WHAT TO PRODUCE:
Look through the material for lines with the word "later", and copy each one.

##############################

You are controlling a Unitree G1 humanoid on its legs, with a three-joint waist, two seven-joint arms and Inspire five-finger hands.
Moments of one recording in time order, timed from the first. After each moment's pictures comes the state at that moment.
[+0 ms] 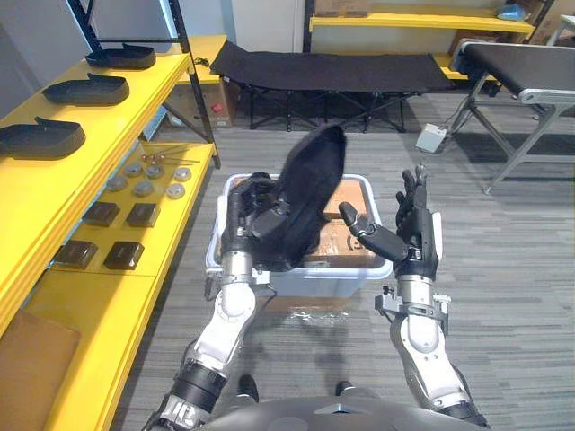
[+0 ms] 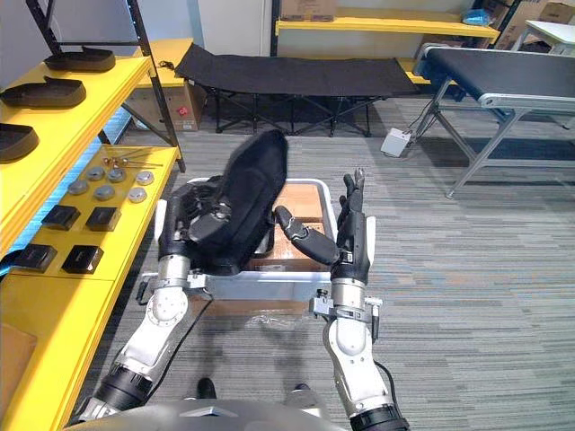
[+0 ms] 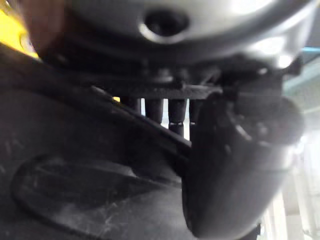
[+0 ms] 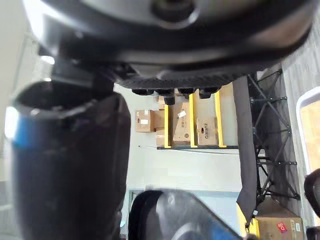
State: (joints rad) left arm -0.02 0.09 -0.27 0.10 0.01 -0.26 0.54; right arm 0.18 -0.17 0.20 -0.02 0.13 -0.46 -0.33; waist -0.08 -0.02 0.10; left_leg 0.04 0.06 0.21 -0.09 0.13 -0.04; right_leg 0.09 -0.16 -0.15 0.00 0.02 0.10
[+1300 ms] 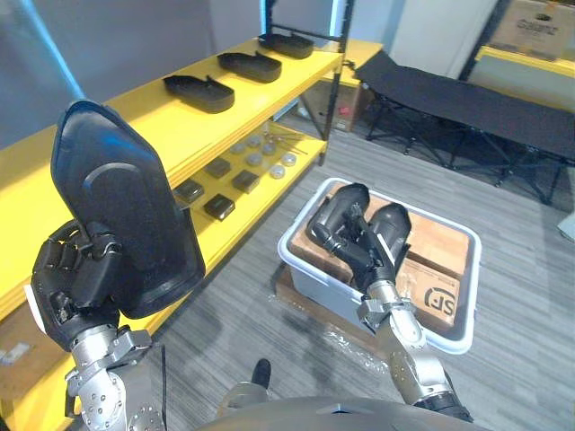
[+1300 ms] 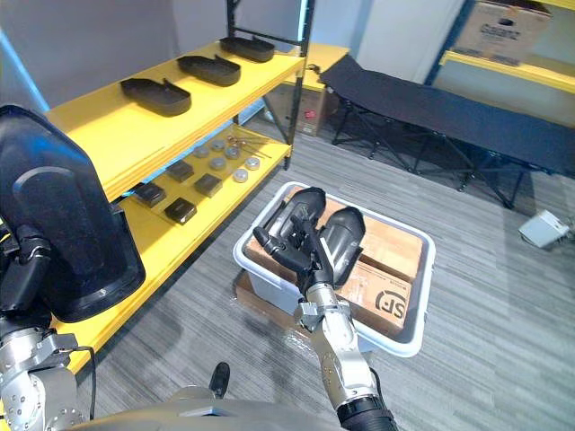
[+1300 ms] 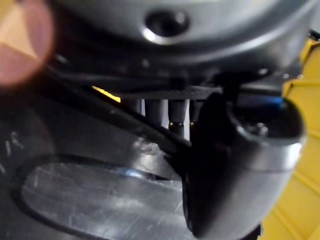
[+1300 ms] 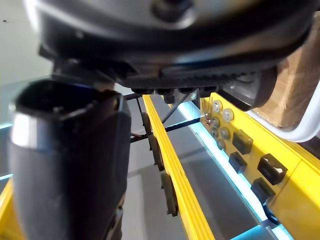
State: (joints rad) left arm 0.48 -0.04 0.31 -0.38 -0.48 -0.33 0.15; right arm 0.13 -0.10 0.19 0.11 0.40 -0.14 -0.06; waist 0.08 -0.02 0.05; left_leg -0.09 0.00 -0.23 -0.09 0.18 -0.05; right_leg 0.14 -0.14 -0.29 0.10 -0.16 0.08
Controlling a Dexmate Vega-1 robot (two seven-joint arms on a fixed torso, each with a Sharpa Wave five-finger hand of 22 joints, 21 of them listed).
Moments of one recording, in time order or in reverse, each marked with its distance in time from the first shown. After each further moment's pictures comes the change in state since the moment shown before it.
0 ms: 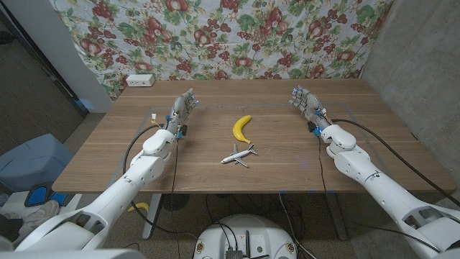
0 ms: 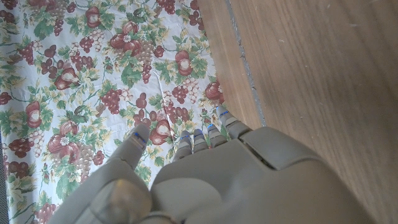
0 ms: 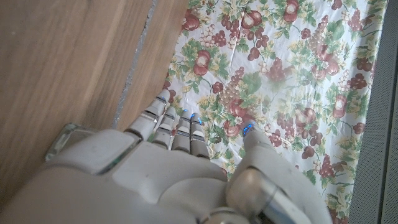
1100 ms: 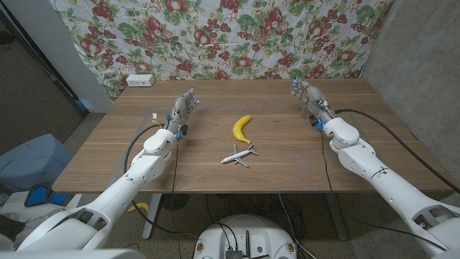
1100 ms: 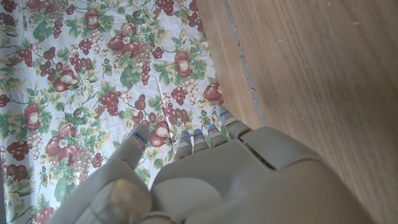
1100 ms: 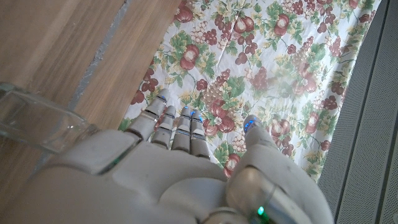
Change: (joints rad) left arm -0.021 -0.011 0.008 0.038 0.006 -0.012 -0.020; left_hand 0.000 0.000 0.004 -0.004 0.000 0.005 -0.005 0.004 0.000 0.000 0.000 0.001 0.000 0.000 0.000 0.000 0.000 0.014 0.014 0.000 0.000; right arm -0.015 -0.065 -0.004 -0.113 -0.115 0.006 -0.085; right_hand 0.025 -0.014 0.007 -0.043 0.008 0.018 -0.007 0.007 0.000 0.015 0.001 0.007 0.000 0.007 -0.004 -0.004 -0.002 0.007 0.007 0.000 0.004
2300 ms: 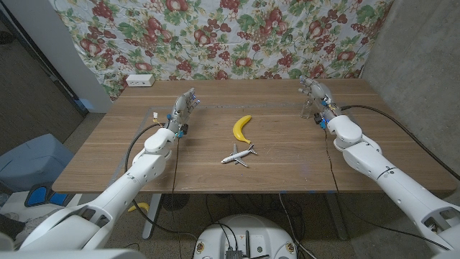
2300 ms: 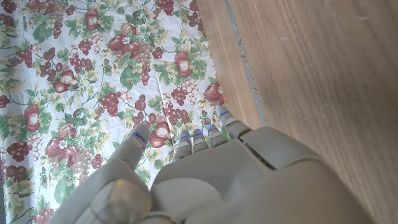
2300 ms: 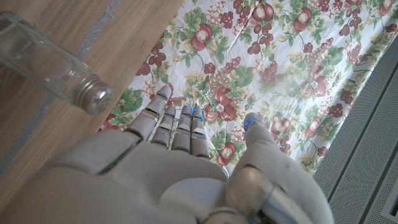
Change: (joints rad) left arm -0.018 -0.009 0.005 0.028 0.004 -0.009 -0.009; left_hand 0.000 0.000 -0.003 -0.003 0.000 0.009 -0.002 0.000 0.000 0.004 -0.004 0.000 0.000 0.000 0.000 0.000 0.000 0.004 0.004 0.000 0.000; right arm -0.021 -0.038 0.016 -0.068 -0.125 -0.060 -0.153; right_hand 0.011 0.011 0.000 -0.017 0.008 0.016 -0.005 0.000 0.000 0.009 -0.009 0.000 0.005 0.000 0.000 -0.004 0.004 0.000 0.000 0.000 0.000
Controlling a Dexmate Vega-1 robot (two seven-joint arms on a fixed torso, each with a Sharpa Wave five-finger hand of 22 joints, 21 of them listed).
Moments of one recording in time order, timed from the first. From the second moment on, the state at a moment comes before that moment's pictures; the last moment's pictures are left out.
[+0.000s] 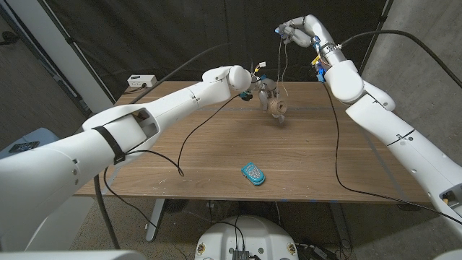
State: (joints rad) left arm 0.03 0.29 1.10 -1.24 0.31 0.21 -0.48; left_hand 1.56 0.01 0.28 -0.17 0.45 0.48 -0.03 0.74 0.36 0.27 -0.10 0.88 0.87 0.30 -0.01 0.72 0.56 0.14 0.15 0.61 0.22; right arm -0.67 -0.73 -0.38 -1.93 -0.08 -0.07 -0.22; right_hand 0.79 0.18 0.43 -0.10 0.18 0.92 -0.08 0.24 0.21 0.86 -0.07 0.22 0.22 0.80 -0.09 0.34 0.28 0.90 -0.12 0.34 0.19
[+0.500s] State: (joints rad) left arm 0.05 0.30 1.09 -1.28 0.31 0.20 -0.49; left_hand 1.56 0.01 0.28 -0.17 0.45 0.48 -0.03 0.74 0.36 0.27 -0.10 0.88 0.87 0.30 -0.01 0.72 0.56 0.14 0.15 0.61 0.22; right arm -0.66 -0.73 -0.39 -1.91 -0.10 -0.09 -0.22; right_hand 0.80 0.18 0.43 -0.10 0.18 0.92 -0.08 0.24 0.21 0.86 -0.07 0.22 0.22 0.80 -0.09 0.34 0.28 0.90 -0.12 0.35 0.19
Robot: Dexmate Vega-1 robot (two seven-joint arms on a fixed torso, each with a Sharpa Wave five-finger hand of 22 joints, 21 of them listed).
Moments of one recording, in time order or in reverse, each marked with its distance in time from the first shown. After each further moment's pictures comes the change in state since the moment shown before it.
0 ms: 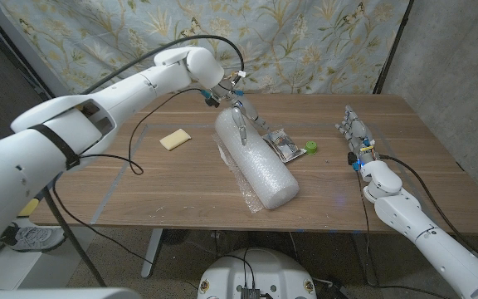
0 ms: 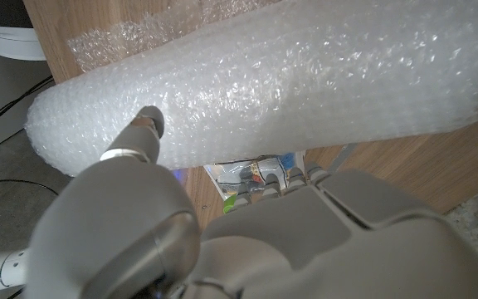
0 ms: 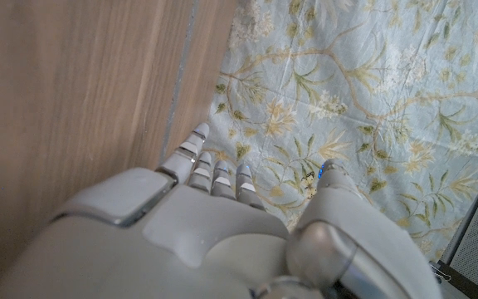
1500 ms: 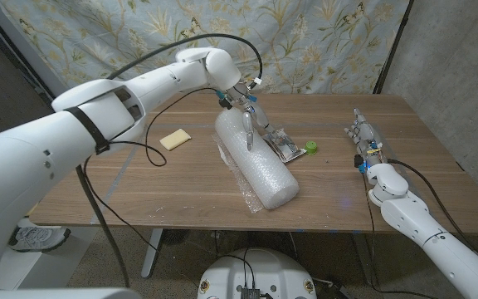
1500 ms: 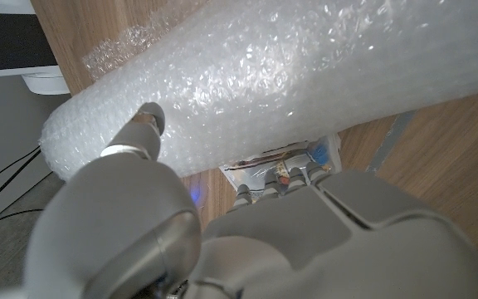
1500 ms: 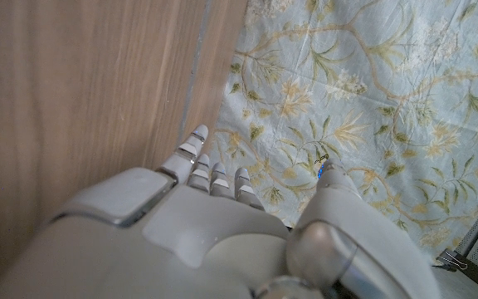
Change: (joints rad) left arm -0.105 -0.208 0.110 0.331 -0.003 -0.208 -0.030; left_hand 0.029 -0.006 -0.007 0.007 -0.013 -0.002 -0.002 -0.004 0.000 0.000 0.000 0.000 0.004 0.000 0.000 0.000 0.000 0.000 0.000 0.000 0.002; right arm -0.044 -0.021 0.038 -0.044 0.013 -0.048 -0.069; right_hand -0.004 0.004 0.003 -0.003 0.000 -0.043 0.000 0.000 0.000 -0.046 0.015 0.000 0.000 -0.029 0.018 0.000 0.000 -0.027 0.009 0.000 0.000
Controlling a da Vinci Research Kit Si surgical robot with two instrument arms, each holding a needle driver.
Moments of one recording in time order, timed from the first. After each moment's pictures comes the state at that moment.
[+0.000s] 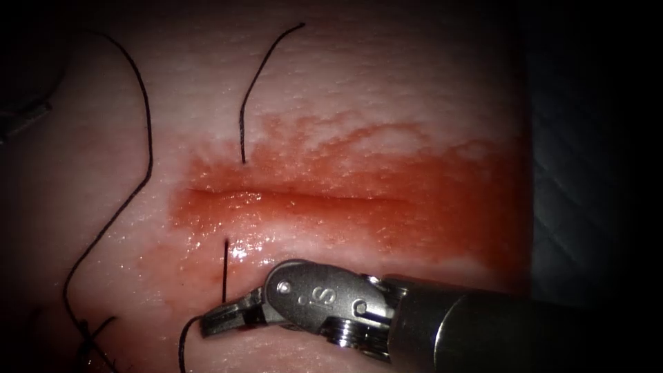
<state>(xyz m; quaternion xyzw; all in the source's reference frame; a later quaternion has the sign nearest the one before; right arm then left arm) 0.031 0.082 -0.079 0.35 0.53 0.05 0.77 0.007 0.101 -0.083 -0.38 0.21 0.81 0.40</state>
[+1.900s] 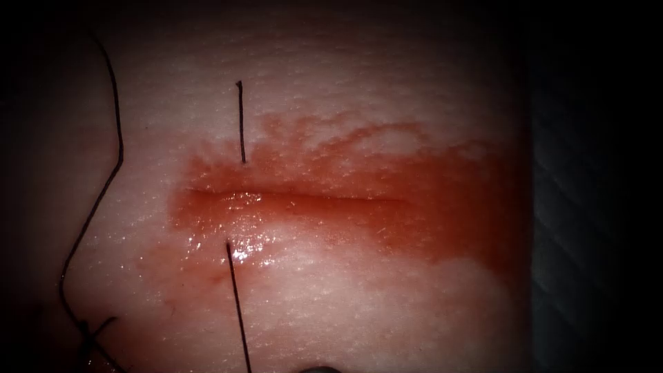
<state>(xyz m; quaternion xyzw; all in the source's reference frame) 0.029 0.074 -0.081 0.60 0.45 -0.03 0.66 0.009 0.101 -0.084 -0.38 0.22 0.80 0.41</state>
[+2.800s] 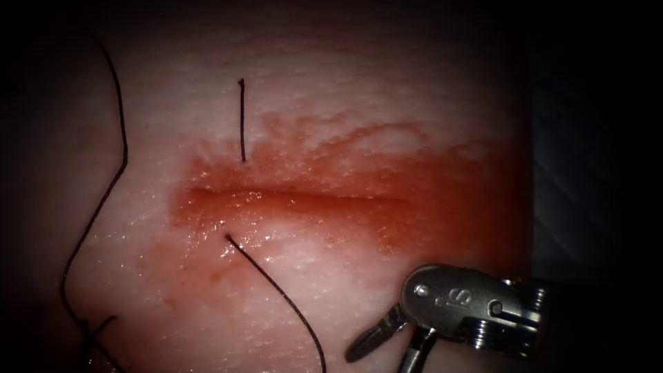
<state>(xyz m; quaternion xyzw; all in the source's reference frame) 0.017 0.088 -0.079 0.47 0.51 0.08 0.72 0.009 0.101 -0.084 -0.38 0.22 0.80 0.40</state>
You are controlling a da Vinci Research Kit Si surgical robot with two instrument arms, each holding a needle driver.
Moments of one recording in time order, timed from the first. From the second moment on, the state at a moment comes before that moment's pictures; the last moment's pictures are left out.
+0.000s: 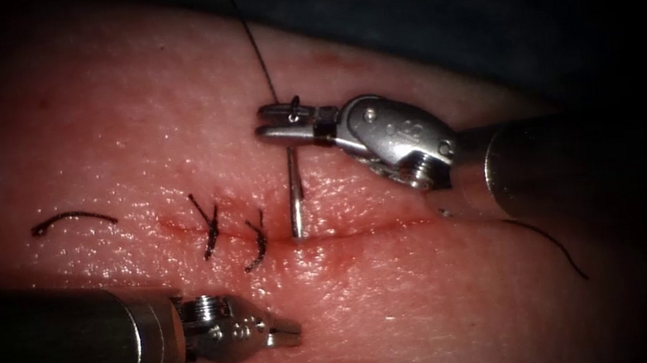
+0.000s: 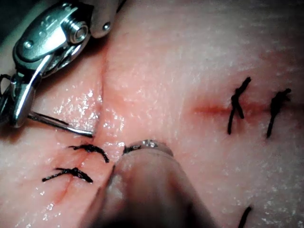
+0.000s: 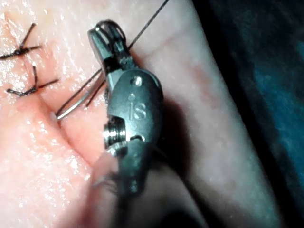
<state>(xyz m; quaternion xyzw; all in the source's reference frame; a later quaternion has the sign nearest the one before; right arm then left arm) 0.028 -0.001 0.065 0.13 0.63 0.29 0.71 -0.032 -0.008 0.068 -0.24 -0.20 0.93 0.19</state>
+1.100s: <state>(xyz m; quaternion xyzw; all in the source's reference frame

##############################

WRITTEN RESPONSE:
<state>(xyz m; quaternion xyzw; all in the source's reference frame; a later quaternion has the sign nearest the one before; right arm then left arm) 0.031 0.082 -0.079 0.35 0.53 0.05 0.77 0.007 0.101 -0.083 -0.38 0.21 0.81 0.40</state>
<state>(xyz m; quaternion xyzw; all in the source's reference frame; a later quaternion has the sign nearest the one before; right arm then left arm) 0.028 -0.001 0.065 0.13 0.63 0.29 0.71 -0.032 -0.008 0.068 -0.24 -0.20 0.93 0.19</state>

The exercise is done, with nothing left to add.